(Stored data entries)
.....
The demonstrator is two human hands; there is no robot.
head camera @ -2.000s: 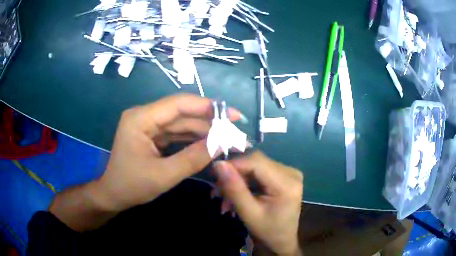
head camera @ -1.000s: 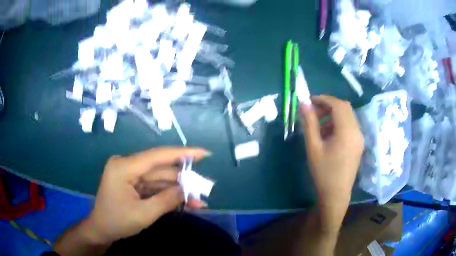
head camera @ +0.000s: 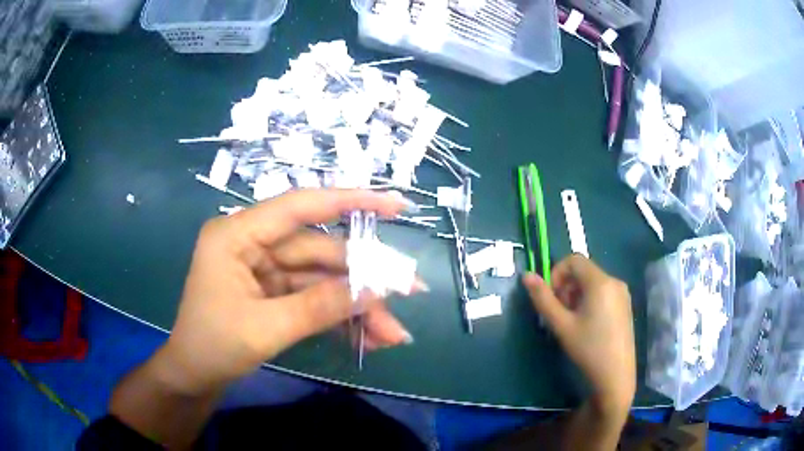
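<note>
My left hand is raised above the mat's front edge. Its thumb and fingers pinch a small bunch of flagged rods, white flags fanned to the right and thin ends pointing down. My right hand is at the lower end of the slim green tool, thumb and finger closed on it; its tips are hidden by the hand. A steel ruler lies just right of the tool, its lower part hidden behind my fingers. A few loose flagged rods lie between the hands.
A pile of flagged rods lies behind my left hand. Clear plastic boxes stand at the back and right. Clear bags and a purple pen lie at right. A dark speckled sheet is at far left.
My right hand left the bunch, reached to the ruler and is now on the green tool, which has shifted towards me. My left hand still holds the bunch. The view has shifted, showing more boxes behind.
</note>
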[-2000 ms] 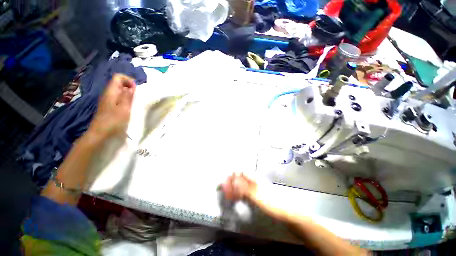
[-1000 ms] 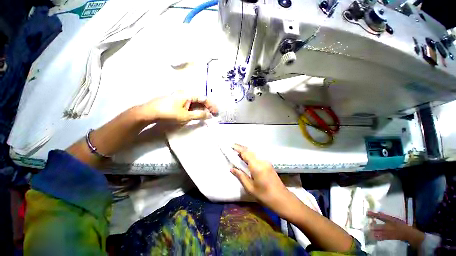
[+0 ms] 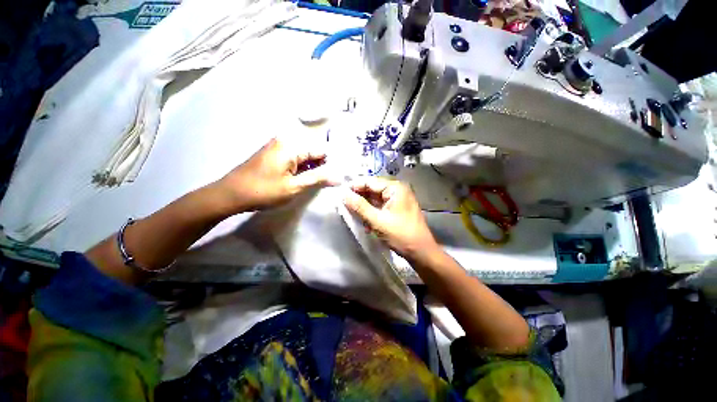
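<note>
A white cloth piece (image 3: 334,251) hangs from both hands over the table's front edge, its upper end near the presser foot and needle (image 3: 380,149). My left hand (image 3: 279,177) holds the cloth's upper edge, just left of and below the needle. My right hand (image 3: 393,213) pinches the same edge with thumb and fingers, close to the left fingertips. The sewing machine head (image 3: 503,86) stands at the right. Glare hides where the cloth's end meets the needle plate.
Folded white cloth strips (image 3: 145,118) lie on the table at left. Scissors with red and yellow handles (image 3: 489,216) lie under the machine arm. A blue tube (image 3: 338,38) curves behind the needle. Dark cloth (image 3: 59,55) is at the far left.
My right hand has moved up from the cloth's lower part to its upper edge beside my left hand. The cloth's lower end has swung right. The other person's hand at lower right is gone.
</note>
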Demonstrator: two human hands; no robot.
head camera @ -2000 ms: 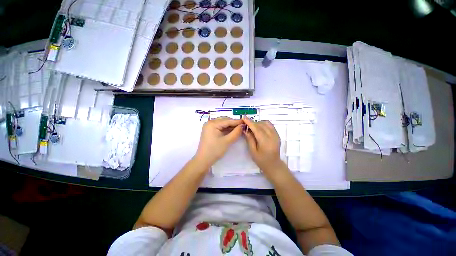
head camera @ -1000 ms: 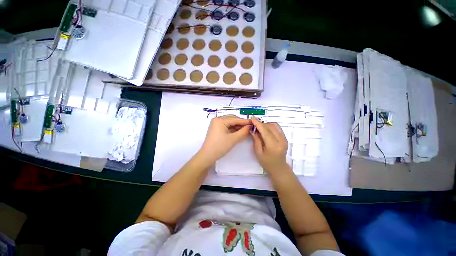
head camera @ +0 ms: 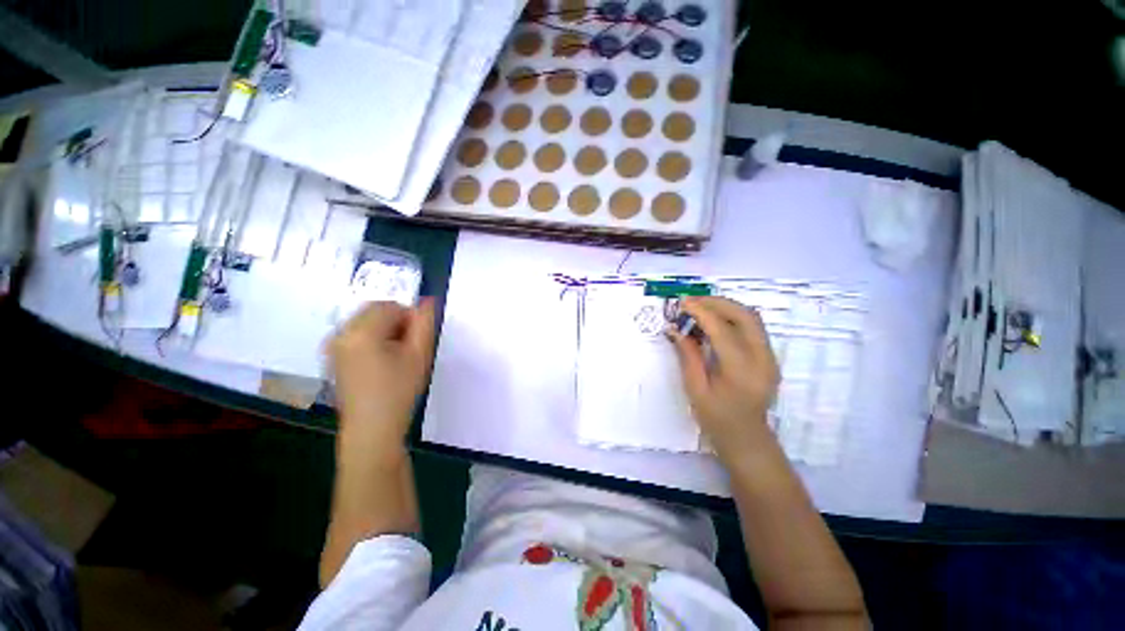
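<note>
A white plastic housing [head camera: 635, 394] lies on the white work sheet [head camera: 494, 358]. A green circuit board [head camera: 679, 289] lies at its top edge, with thin dark wires to the left. A round grey-silver disc [head camera: 651, 321] sits just below the board. My right hand [head camera: 730, 358] is over the housing, its fingertips closed on a small dark part [head camera: 686, 323] below the board. My left hand [head camera: 380, 358] is at the clear parts box [head camera: 397, 261] and covers part of it. It is slightly blurred, and whether it holds anything is hidden.
The speaker tray [head camera: 580, 179] stands behind the sheet, with stacked housings [head camera: 358, 105] overlapping its left side. More housings with boards [head camera: 265, 314] lie at left. A housing pile [head camera: 1030, 284] stands at right. A small bottle [head camera: 761, 154] and crumpled tissue [head camera: 897, 224] lie at the back.
My left hand has left the work and moved left to the parts box. My right hand remains by the board, and the disc is now visible. The view has shifted, so the scene sits further right.
</note>
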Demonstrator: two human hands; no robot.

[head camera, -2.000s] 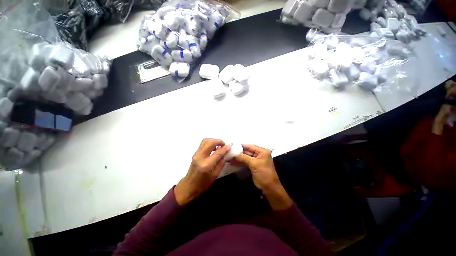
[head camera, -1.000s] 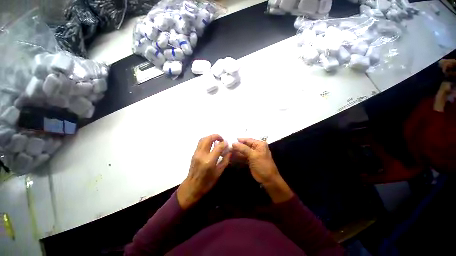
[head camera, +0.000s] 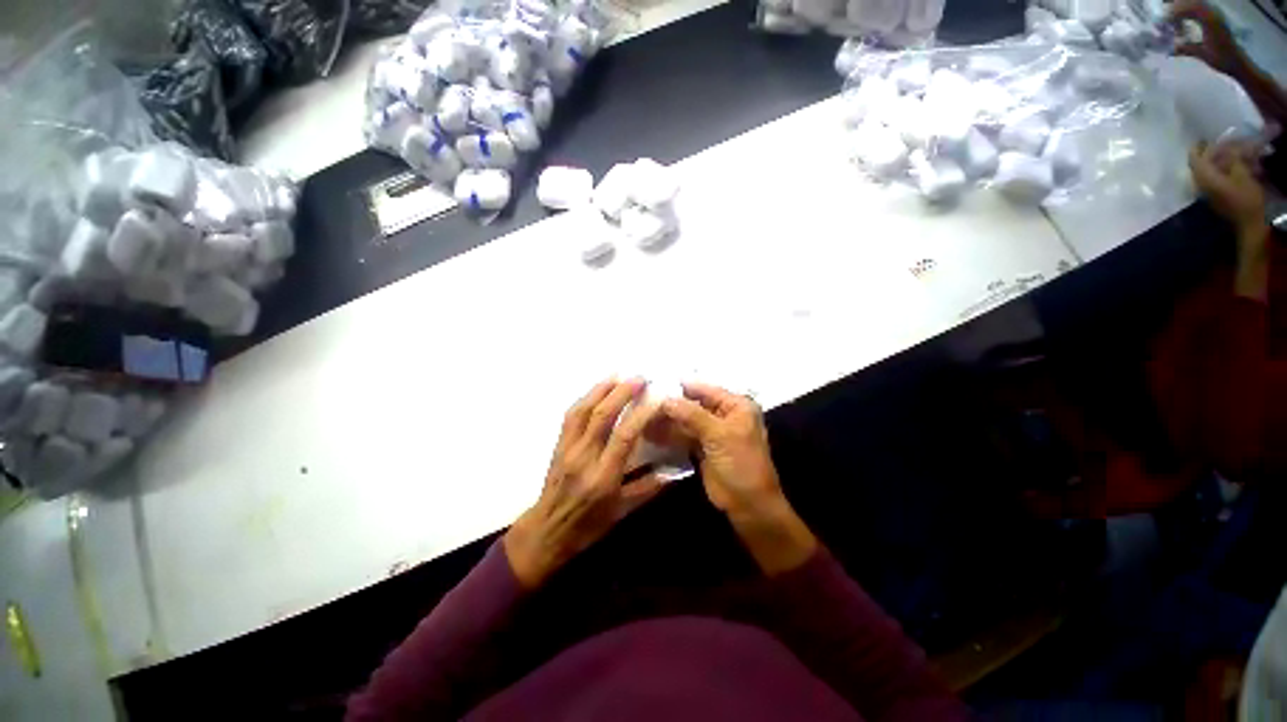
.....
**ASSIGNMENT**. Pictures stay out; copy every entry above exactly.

**WRITTEN SOLUTION**.
The demonstrator is two human hands; there is no robot.
head camera @ -2.000s: 
head camera @ -1.000s: 
head camera @ +0.000s: 
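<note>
My left hand is raised above the mat's front edge. Its thumb and fingers pinch a small bunch of flagged rods, white flags fanned to the right and thin ends pointing down. My right hand is at the lower end of the slim green tool, thumb and finger closed on it; its tips are hidden by the hand. A steel ruler lies just right of the tool, its lower part hidden behind my fingers. A few loose flagged rods lie between the hands.
A pile of flagged rods lies behind my left hand. Clear plastic boxes stand at the back and right. Clear bags and a purple pen lie at right. A dark speckled sheet is at far left.
My right hand left the bunch, reached to the ruler and is now on the green tool, which has shifted towards me. My left hand still holds the bunch. The view has shifted, showing more boxes behind.
</note>
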[-2000 ms] 
[-1000 ms] 
[+0 ms] 
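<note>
A white cloth piece (image 3: 334,251) hangs from both hands over the table's front edge, its upper end near the presser foot and needle (image 3: 380,149). My left hand (image 3: 279,177) holds the cloth's upper edge, just left of and below the needle. My right hand (image 3: 393,213) pinches the same edge with thumb and fingers, close to the left fingertips. The sewing machine head (image 3: 503,86) stands at the right. Glare hides where the cloth's end meets the needle plate.
Folded white cloth strips (image 3: 145,118) lie on the table at left. Scissors with red and yellow handles (image 3: 489,216) lie under the machine arm. A blue tube (image 3: 338,38) curves behind the needle. Dark cloth (image 3: 59,55) is at the far left.
My right hand has moved up from the cloth's lower part to its upper edge beside my left hand. The cloth's lower end has swung right. The other person's hand at lower right is gone.
</note>
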Demonstrator: two human hands; no robot.
head camera @ -2000 ms: 
head camera @ -1000 ms: 
head camera @ +0 ms: 
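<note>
A white plastic housing [head camera: 635, 394] lies on the white work sheet [head camera: 494, 358]. A green circuit board [head camera: 679, 289] lies at its top edge, with thin dark wires to the left. A round grey-silver disc [head camera: 651, 321] sits just below the board. My right hand [head camera: 730, 358] is over the housing, its fingertips closed on a small dark part [head camera: 686, 323] below the board. My left hand [head camera: 380, 358] is at the clear parts box [head camera: 397, 261] and covers part of it. It is slightly blurred, and whether it holds anything is hidden.
The speaker tray [head camera: 580, 179] stands behind the sheet, with stacked housings [head camera: 358, 105] overlapping its left side. More housings with boards [head camera: 265, 314] lie at left. A housing pile [head camera: 1030, 284] stands at right. A small bottle [head camera: 761, 154] and crumpled tissue [head camera: 897, 224] lie at the back.
My left hand has left the work and moved left to the parts box. My right hand remains by the board, and the disc is now visible. The view has shifted, so the scene sits further right.
</note>
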Demonstrator: two human hands; no robot.

[head camera, -2.000s] 
[head camera, -1.000s] 
[head camera, +0.000s] 

The exercise has nothing more to it.